Well, no we can't actually, because SEXP-MAP needs to be called with two arguments, and MAP will only give it the one. To get around that, we use a helper procedure F of one argument:
(define (sexp-map op sexp)
(define (f x)
(if (list? x)
(map f x)
(op x)))
(f sexp))
F winds up doing all the real work. SEXP-MAP is reduced to being a facade that's easier to use for the programmer.
It sounds like what you want is to find each integer in the s-expression, then double it, while keeping the rest of it the same.
If you're not aware, s-expressions are just lists that may happen to contain other lists, and it makes sense to deal with them in levels. For instance, here's a way to print all the values on level one of an s-expression:
(define (print-level-one sexp)
(display (car sexp))
(print-level-one (cdr sexp)))
This will end up calling display on the car of every part of the s-expression.
You could do something similar. You'll need the functions integer? and pair? to check whether something is an integer, which should be doubled, or another list, which should be treated just like the top-level list.
(Note: I'm being deliberately vague because of the comment about homework above. If you just want the answer, rather than help figuring out the answer, say so and I'll change this.)
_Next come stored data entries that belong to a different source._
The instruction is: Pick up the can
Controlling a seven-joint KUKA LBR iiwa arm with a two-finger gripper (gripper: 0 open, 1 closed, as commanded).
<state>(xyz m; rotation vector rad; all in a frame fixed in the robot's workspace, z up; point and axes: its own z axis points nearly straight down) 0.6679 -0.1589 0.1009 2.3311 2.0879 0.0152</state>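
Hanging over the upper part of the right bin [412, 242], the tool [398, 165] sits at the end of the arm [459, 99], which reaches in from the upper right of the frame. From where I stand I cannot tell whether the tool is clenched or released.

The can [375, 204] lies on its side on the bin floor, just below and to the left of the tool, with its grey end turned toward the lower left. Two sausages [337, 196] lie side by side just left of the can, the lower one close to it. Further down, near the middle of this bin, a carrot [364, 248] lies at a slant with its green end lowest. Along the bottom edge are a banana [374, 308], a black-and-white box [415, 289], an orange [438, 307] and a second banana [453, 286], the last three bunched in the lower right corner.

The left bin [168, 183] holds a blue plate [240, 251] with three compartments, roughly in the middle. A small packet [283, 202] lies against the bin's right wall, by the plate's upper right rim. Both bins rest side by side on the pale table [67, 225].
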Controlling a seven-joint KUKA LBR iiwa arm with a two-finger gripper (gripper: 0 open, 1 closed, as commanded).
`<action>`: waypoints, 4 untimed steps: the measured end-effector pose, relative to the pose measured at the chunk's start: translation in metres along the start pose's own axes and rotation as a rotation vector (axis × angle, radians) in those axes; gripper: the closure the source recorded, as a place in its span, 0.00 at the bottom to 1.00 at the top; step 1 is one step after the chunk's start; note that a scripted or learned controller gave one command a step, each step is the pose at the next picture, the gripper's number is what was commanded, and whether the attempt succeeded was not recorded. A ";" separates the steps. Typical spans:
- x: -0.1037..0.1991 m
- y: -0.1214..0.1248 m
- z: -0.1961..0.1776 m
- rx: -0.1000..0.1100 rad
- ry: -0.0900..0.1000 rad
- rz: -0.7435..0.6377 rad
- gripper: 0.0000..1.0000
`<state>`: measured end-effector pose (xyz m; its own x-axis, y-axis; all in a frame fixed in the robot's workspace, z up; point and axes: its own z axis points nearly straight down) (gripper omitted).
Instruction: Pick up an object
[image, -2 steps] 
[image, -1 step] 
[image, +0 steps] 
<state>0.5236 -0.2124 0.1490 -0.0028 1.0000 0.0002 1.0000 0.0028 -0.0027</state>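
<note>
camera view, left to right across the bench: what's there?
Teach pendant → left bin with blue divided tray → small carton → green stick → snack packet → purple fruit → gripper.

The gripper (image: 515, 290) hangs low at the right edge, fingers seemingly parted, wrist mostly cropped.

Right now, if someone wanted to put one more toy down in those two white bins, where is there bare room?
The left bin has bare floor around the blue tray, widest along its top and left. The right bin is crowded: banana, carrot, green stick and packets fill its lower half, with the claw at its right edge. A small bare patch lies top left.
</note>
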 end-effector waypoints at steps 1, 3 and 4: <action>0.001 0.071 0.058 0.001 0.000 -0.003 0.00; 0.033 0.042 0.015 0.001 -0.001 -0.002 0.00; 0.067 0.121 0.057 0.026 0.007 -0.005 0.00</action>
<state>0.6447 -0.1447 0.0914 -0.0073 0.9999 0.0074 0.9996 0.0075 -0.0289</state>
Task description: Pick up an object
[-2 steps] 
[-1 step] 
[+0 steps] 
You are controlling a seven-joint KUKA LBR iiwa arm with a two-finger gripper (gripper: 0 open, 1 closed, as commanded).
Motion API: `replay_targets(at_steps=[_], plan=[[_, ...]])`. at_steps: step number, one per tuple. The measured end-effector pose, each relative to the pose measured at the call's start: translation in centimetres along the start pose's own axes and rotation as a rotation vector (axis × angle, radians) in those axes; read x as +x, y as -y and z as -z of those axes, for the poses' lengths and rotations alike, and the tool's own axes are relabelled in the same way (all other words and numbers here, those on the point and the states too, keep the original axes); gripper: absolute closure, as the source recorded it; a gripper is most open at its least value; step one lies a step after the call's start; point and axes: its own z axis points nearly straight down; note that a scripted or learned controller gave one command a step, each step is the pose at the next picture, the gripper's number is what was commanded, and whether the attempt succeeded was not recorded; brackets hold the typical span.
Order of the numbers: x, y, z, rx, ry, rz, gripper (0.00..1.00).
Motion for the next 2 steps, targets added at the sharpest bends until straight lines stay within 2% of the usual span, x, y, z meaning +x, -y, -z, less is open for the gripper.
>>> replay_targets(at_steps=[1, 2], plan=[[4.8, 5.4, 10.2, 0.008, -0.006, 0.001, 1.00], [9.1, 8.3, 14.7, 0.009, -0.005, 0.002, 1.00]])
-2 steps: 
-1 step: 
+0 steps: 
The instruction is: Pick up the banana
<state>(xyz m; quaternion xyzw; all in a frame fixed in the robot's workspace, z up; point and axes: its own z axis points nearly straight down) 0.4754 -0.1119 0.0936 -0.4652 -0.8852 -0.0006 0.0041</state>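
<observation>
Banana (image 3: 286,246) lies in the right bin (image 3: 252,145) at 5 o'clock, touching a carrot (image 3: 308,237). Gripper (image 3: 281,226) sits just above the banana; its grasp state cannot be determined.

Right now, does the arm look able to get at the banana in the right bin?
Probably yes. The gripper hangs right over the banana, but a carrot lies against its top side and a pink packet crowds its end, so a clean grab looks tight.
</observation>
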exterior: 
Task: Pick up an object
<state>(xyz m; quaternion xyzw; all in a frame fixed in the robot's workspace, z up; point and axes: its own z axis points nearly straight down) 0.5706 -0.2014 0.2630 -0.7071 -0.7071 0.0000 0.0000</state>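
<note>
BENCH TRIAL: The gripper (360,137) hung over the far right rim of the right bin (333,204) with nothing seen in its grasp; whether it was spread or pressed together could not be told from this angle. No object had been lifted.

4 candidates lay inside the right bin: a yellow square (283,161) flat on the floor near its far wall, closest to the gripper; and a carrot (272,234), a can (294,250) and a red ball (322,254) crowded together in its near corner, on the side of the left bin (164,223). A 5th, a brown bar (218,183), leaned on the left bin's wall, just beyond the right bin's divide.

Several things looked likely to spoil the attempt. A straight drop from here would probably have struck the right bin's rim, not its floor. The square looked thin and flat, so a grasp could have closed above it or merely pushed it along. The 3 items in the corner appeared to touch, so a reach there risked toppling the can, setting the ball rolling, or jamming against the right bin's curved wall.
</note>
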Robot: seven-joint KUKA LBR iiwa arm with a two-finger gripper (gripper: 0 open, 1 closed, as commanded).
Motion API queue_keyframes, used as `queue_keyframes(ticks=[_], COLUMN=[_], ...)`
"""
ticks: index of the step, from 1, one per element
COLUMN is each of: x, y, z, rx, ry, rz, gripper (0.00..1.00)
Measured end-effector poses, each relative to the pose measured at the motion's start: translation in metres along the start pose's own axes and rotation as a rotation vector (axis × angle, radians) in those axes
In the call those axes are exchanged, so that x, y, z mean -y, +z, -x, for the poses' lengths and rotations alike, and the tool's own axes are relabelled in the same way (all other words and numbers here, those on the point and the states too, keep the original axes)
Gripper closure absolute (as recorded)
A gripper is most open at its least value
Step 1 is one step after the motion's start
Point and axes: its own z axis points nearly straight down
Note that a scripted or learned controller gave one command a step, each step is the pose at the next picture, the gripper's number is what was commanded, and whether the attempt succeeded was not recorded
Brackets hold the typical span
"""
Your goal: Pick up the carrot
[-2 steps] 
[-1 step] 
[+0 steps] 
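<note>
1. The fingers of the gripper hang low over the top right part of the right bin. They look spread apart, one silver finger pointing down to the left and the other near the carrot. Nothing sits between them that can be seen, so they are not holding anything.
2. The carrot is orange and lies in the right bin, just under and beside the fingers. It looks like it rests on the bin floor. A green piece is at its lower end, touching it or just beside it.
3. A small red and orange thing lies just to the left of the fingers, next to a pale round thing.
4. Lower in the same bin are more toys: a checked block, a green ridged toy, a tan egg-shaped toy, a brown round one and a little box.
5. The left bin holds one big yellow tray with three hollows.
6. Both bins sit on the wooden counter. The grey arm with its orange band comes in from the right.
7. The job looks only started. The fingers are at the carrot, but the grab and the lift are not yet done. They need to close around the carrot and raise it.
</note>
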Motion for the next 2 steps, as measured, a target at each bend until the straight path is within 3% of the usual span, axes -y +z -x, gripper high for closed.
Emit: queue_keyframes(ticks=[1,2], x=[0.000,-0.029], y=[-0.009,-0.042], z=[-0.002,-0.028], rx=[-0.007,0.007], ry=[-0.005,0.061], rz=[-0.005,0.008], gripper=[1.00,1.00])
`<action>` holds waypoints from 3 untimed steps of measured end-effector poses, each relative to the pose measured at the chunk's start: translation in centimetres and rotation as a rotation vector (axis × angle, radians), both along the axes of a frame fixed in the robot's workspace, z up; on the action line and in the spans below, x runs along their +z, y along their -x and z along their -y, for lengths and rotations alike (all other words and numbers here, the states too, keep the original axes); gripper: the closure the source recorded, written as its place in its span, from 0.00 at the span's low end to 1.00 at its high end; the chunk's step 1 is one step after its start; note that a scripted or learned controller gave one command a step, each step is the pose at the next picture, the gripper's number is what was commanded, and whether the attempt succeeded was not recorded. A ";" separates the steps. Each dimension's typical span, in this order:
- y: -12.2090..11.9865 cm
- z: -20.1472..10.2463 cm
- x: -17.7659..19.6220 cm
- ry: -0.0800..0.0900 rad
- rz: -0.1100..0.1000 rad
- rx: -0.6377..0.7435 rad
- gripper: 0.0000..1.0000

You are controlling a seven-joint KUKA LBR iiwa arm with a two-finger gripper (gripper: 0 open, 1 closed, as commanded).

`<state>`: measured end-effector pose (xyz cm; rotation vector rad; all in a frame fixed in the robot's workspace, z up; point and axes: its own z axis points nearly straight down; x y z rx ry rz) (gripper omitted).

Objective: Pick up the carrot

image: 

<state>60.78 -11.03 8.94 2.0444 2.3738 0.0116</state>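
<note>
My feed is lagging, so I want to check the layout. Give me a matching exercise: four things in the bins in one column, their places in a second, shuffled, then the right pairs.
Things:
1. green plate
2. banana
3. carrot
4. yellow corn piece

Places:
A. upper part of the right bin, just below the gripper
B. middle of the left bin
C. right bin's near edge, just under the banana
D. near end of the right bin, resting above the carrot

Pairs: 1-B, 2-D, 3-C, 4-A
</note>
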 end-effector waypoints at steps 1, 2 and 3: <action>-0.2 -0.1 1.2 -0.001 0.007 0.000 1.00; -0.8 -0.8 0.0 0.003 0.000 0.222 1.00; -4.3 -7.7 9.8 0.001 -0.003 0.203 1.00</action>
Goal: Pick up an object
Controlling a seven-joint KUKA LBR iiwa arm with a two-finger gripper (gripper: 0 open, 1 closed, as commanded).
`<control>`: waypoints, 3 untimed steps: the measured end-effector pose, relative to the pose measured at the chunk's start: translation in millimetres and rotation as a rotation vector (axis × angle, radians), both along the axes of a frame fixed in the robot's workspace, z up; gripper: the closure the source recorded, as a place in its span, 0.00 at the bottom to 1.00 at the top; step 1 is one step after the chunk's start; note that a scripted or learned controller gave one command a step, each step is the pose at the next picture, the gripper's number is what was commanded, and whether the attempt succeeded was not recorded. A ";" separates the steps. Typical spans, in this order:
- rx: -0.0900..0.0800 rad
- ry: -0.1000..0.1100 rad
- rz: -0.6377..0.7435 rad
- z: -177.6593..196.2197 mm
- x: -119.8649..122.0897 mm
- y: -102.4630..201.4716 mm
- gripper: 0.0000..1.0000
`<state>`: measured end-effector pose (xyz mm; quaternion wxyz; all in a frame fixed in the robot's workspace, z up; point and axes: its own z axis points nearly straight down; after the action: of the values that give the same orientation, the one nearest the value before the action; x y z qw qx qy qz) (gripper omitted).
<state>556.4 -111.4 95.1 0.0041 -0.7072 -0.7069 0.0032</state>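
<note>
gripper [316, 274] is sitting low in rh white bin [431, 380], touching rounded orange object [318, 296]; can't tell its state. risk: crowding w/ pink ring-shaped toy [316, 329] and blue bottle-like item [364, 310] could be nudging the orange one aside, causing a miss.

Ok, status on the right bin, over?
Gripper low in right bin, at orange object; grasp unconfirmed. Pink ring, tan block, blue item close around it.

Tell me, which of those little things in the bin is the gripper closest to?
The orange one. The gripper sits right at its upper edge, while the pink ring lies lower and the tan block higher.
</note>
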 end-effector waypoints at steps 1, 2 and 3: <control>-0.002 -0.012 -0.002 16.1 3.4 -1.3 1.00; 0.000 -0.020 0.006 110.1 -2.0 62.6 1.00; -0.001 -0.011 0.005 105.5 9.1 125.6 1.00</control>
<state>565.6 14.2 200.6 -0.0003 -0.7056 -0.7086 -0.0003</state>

An Sexp of numbers is one of
-- Number
-- ListOfSexp
A ListOfSexp is one of
-- empty
-- (cons Sexp ListOfSexp)
So, you'll need one function to handle both of those data definitions. Since the data definitions cross-reference each other, the functions will do the same. Each individual function is pretty straight forward.
(define (double E)
(cond ((null? E) '())
((list? (car E)) (cons (double (car E)) (double (cdr E))))
((number? E) (list E))
(else (cons (* 2 (car E)) (double (cdr E))))
))
(map (lambda (x) (* x 2)) '(1 2 3 4 5)) => '(2 4 6 8 10)
What does it do? (lambda (x) (* x 2)) takes a number and doubles it, and map applies that function to every element of a list.
Edit: Oh, but it won't go into trees.
(define double
(lambda (x)
(cond ((null? x) (list))
((list? (car x)) (cons (double (car x)) (double (cdr x))))
(else (cons (* 2 (car x)) (double (cdr x)))))))
EDIT
Fixed this. Thanks to Nathan Sanders for pointing out my initial oversight concerning nested lists.